Task prompt: Your answer should consist only of the lines below from the one with "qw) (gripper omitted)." through the one with "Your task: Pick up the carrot", copied exactly.

*** Supplied data ***

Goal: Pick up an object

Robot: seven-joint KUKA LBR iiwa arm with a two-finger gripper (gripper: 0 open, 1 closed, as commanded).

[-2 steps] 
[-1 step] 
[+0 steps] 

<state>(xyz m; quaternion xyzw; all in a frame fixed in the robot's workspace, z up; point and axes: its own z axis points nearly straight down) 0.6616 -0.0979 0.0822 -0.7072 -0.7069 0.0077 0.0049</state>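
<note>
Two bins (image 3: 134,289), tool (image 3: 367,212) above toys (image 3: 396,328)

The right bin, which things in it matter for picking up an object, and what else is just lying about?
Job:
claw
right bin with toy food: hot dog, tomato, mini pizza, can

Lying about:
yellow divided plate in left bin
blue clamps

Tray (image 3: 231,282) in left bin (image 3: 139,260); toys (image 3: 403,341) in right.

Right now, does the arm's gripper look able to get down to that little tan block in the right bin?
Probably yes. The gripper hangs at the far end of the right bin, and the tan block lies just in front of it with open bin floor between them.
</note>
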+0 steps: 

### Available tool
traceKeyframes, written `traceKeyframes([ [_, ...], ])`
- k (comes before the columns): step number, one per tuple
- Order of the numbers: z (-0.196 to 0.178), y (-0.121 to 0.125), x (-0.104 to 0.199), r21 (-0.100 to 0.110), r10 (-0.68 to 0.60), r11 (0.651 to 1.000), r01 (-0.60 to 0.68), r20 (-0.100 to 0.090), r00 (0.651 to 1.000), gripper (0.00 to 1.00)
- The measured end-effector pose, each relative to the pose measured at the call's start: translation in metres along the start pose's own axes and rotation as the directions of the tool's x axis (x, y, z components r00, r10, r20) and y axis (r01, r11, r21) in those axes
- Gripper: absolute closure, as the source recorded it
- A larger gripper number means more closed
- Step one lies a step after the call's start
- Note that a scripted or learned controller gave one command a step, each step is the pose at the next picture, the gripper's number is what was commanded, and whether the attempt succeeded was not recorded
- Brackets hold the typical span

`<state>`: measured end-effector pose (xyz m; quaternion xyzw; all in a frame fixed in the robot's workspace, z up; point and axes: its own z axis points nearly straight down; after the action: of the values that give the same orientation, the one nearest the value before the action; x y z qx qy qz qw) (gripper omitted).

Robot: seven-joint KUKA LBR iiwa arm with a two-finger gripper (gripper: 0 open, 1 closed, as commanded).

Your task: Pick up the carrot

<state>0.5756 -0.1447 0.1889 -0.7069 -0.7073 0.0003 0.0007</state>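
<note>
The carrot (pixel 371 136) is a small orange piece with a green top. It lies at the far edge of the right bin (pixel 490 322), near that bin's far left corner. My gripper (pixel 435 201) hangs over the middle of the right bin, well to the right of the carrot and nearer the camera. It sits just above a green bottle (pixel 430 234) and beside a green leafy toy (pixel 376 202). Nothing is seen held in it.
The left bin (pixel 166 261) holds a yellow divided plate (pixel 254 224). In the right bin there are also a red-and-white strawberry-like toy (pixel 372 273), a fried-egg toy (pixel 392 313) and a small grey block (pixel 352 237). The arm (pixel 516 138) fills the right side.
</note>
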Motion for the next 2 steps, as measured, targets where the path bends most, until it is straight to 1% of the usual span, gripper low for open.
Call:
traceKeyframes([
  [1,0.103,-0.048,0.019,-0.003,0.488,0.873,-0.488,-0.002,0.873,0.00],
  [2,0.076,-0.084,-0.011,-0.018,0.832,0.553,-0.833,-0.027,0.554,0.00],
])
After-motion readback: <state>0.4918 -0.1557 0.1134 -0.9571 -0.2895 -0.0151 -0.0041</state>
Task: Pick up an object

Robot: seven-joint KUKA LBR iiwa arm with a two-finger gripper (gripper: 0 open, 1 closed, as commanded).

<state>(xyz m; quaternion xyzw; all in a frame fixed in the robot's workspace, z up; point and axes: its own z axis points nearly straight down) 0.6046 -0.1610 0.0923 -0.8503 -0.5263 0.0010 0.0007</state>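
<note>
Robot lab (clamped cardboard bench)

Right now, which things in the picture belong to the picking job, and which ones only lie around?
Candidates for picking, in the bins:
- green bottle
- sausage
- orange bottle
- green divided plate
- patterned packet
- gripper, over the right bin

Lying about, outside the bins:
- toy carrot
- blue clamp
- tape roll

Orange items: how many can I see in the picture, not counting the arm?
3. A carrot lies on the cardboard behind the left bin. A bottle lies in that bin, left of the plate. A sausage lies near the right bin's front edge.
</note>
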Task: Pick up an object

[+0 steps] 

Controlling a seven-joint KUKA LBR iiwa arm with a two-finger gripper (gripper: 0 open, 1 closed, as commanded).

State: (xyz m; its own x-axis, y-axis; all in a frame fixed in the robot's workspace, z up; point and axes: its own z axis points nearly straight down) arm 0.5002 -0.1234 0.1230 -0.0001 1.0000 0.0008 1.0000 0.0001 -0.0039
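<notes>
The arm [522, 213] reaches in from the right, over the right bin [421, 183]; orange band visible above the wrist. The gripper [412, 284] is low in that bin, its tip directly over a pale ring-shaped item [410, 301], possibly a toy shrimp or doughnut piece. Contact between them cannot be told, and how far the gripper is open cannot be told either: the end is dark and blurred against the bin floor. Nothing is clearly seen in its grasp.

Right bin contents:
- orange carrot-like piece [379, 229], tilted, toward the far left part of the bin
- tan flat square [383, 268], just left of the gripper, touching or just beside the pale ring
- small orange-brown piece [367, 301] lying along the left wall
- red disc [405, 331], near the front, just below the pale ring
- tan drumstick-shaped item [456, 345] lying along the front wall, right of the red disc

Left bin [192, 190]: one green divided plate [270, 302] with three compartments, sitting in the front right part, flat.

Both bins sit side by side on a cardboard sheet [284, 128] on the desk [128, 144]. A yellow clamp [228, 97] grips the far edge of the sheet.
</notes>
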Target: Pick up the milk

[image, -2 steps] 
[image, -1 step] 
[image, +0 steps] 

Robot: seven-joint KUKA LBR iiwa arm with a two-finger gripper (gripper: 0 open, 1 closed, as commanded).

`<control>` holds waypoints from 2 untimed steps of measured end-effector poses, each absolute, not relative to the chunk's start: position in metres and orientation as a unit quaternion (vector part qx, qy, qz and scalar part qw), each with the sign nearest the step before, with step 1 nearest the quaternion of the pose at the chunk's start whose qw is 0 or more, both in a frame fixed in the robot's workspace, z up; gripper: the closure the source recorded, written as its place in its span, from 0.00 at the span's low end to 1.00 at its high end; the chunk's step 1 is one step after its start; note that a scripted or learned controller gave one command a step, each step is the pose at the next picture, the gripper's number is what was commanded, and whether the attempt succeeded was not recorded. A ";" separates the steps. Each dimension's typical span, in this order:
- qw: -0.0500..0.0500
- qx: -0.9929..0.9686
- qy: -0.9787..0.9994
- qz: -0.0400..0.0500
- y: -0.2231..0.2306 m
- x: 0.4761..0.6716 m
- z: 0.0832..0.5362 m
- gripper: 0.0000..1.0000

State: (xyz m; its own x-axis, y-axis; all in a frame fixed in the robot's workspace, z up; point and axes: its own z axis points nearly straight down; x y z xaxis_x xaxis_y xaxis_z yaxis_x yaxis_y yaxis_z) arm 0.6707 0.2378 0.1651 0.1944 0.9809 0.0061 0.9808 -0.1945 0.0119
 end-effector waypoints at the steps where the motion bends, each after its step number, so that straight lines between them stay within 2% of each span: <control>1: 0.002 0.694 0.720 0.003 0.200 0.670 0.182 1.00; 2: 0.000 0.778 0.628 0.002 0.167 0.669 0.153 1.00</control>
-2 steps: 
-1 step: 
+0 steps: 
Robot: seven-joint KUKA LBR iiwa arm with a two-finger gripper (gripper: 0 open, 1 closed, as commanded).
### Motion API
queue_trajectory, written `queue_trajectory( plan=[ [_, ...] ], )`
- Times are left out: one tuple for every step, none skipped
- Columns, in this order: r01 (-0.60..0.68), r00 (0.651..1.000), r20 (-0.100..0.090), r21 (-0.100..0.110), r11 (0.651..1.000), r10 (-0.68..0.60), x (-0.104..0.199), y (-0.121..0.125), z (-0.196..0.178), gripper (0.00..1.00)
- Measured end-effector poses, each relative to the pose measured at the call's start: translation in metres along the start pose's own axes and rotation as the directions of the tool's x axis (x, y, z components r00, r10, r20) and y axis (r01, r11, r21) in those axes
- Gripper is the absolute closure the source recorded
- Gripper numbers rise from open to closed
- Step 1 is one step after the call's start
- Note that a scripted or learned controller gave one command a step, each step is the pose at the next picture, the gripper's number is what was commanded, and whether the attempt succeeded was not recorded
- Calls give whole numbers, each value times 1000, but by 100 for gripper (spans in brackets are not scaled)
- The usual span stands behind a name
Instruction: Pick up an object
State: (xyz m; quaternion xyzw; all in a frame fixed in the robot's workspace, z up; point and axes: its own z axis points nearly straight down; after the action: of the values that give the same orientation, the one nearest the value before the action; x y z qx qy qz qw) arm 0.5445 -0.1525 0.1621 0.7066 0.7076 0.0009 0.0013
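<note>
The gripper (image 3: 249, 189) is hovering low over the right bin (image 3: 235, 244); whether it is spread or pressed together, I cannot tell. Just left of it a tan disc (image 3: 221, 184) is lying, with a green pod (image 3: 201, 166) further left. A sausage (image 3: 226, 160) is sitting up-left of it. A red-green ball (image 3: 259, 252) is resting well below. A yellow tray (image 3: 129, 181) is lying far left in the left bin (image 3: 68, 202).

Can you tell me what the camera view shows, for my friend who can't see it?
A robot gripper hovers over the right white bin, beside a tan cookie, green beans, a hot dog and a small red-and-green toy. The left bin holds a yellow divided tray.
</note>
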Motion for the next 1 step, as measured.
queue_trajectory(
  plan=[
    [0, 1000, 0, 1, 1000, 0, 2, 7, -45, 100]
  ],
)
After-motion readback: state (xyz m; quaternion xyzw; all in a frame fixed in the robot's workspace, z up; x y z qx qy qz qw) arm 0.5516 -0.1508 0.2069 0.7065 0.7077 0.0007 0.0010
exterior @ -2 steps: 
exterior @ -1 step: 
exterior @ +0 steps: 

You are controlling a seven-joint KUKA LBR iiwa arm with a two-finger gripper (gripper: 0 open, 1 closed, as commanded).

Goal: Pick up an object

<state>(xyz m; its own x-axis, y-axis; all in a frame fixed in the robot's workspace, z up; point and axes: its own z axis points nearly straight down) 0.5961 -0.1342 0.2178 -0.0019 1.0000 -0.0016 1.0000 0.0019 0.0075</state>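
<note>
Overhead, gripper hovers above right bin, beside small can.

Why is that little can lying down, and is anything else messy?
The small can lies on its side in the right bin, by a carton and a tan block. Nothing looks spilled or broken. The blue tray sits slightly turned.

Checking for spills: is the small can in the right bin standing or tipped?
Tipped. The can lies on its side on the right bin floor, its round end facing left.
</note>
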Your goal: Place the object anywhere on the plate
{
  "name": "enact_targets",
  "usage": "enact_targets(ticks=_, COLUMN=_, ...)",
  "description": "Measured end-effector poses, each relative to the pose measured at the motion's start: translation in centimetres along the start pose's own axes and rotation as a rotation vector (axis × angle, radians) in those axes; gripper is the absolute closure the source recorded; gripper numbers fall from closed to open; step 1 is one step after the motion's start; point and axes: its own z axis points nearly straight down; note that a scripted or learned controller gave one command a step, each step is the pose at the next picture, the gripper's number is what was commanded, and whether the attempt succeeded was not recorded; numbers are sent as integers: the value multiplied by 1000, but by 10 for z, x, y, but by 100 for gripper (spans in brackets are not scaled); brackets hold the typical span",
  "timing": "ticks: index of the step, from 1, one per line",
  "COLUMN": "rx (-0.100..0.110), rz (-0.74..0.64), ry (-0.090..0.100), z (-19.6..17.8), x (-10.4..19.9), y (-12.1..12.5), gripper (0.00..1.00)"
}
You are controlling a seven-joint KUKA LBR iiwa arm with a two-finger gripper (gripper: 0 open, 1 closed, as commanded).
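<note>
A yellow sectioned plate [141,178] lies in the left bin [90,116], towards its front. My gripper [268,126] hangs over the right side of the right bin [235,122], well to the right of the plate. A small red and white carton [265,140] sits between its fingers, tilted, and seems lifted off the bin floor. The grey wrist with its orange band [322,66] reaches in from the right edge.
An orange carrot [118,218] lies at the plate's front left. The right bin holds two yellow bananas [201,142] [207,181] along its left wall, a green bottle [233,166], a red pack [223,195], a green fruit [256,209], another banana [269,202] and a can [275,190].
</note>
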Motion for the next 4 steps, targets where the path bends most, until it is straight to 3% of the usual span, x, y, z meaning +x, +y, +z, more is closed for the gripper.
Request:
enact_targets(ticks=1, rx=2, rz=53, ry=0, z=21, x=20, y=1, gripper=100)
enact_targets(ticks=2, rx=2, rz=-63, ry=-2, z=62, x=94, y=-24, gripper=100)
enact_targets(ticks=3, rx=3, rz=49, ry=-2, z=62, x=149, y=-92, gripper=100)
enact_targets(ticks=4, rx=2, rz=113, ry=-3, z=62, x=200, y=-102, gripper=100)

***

Result of the exercise:
`<state>`: measured end-effector pose (xyz m; quaternion xyzw; all in a frame fixed in the robot's workspace, z up; point and axes: its own z axis points nearly straight down; after the action: of the values that give the same orientation, the one nearest the value before the action; x y z qx qy qz qw) (gripper omitted).

Robot: seven-joint KUKA LBR iiwa arm with a two-finger gripper (gripper: 0 open, 1 closed, as commanded).

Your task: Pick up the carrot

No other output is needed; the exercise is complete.